Problem to work on ->
Where does the word "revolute" occur in the material? Copy each line that has it.

Input data ->
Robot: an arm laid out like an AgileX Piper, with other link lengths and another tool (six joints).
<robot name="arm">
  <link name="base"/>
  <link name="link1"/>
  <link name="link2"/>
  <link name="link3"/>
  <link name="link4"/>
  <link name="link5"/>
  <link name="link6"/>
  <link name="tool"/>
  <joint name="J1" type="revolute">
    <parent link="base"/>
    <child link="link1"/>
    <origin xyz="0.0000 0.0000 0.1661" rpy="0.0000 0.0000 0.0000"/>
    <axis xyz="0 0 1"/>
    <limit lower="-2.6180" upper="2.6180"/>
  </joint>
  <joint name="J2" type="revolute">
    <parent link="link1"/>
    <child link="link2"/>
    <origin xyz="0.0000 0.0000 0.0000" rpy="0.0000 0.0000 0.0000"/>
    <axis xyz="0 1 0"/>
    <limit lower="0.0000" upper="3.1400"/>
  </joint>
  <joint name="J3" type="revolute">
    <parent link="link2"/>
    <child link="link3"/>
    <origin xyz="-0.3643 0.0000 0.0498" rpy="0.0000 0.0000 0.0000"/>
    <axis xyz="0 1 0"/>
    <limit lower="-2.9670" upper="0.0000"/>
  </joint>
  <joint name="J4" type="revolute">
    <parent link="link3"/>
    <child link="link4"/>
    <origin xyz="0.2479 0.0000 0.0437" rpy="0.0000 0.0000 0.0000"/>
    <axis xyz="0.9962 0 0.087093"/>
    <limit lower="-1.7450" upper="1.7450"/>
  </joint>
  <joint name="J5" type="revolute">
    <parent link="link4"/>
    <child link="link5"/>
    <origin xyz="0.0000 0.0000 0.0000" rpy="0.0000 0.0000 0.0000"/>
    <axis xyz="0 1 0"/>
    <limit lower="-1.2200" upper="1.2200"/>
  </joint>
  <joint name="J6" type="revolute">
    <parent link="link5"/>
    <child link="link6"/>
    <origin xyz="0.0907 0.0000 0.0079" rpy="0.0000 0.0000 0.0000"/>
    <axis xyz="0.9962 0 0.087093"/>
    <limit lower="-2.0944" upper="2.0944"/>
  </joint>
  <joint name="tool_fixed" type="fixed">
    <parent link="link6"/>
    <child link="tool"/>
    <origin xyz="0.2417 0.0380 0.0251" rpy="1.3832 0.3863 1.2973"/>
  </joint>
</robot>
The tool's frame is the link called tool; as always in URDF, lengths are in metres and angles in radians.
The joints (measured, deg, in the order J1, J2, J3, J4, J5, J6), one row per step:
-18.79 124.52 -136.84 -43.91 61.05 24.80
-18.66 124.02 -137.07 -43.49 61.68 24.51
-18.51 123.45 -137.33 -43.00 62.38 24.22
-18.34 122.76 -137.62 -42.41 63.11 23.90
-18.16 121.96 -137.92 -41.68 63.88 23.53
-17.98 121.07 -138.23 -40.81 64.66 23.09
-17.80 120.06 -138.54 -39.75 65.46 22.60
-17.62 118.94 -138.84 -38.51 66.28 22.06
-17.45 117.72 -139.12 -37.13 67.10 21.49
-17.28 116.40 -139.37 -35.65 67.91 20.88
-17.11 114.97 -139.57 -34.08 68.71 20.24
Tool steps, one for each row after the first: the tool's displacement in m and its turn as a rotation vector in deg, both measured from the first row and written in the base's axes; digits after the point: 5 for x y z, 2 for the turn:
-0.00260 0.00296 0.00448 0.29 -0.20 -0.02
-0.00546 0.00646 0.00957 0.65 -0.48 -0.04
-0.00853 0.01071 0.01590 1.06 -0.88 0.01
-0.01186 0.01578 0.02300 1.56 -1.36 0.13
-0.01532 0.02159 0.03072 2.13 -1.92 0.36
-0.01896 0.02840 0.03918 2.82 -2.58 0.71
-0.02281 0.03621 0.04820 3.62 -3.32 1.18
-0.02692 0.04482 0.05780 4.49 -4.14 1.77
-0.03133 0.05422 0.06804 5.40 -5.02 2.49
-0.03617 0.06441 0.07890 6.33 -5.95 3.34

Output for this task ->
  <joint name="J1" type="revolute">
  <joint name="J2" type="revolute">
  <joint name="J3" type="revolute">
  <joint name="J4" type="revolute">
  <joint name="J5" type="revolute">
  <joint name="J6" type="revolute">

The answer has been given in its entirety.